Tag Archives: afterlife

Gone, But Not Forgotten

LucasArtsLogoRoughly twenty years ago, my Father came home from a sunny Saturday outing with my uncle, each of them bearing piles of old electronic treasures.  The two of them had visited the local flea market, and found plenty of movies, music, and, of course, video games to share with the entire family.  As my siblings, cousins, and I surrounded our respective fathers, eager to see what was bought, my uncle produced a Super Nintendo game with an odd title: Zombies Ate My Neighbors.  As an avid horror movie fan, my uncle was delighted to find such a game, and he was eager to see how it played.  We dropped the game into the console, fired it up, and saw a golden stick figure standing upon a purple L-shaped logo.  Being a fidgety little kid, I randomly pressed on the controller as we waited for the title screen to appear, but we all jumped when my finger grazed the L button, and a piercing scream emitted from the television.

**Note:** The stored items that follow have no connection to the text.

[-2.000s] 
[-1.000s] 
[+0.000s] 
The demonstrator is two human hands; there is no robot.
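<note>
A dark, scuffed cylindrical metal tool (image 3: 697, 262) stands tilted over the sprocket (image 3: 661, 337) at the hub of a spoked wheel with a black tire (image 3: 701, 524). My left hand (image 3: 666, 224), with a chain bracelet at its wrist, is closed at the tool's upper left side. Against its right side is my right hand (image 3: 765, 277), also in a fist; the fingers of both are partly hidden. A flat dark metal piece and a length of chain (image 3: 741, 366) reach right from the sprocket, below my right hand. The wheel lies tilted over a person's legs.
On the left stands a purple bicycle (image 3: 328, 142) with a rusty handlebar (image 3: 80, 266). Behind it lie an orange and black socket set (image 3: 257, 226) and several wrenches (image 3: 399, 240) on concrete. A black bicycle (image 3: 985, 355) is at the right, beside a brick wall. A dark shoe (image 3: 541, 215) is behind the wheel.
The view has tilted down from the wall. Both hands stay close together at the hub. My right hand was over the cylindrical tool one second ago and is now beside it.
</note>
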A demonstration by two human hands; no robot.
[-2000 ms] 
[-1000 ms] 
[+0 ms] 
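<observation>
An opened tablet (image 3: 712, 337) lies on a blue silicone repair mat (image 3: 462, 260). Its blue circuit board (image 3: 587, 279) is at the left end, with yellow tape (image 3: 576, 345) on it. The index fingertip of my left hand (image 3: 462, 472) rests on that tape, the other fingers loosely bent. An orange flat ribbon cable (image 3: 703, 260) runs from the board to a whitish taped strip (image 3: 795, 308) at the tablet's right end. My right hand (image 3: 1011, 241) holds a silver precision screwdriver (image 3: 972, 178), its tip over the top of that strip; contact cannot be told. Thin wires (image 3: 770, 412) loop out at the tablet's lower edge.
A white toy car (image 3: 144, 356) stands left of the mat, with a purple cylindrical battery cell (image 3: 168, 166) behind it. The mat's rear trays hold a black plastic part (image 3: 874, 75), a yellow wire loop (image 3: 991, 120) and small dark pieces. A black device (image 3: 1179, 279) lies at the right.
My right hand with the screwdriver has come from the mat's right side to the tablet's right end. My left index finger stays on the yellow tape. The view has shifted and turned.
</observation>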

WelcometoLucasartsInitially, we were all confused by this screaming logo.  My cousins and I hypothesized that I must have entered a cheat code, and the scream was acknowledging proper entry.  But as we played through the game, there was no apparent benefit to our performance.  When we started a new game later, my brother tried to hit buttons through the logo once more, and when he pressed the R button, a goofy dog bark resounded from the Lucasarts screen.  Again, we assumed some sort of code had been entered, and again we were disappointed to find no evidence to support our claims.  This anomaly was later explained to us through Nintendo Power’s “Classified Information” section, where the scream and dog bark were revealed to be a sort of joke from the Lucasarts team for players to discover.

That was my first time playing a Lucasarts game and seeing the “Gold Guy” logo flash upon a screen.  Since the closing of Lucasarts Studios last month, I have been thinking quite a bit about this experience.  It has been some time since a Lucasarts release has piqued my interest.  The last game I played through was The Force Unleashed, which I found rather bland and a bit frustrating compared to previous Star Wars titles like Jedi Knight and the Trilogy Arcade Game.  So when I read about Disney’s acquisition of Lucasfilm and the subsequent closing of Lucasarts, my heart did not fill with melancholy and disappointment.  Certainly, I felt bad for the 150 jobs lost due to this news, but my mind seemed to linger on the feeling that the Lucasarts I had loved ceased to be long ago.

GrimFandangoTitleLike my time spent playing Zombies Ate My Neighbors, most of my experiences with Lucasarts games were a mix of engrossing art styles, fun gameplay, and plenty of humor.  During my middle school years, I spent many an afternoon playing the PC sim Afterlife, where the management of Heaven and Hell was set against a cartoony style with plenty of tongue-in-cheek jokes.  Grim Fandango still stands proudly in my top ten games of all time, with an excellent film-noir inspired story and plenty of interesting and silly characters.  While I missed out on Monkey Island during its initial PC days, the Xbox Live re-release made up much of a weekend spent with my good friend Bobby, where we guffawed at the goofy pirates while trying to solve the various puzzles of Melee Island.  Each of these games hold such a strong place in my heart, and all of them were released by Lucasarts.  But as the new millennium dawned on this studio, many of the greats who made these titles left, and the company refocused its efforts on the Star Wars brand, almost exclusively.  So much of the humor and characters I had grown to love fell by the wayside, and so Lucasarts had completely fallen off of my radar.

For a while, it seemed like all of these old games would be trapped in the past; technology had moved forward too quickly, and the systems on which to play these games did not exist anymore.  Thankfully, a combination of independent patches and programming, along with great sites like Good Old Games have brought these classics out of commission to be played once more.  The talented designers who brought us games like Secret of Monkey Island and Day of the Tentacle have not slowed down either.  Ron Gilbert just released The Cave earlier this year, Dave Grossman is the design director at Telltale Games, and Tim Schafer is doing just fine over at Double Fine Productions.

So while it seems that Lucasarts no longer exists, both officially and personally, the games and the designers who made it famous still live on; continuing to fill our hearts with joy through a piercing shriek and a dog’s bark.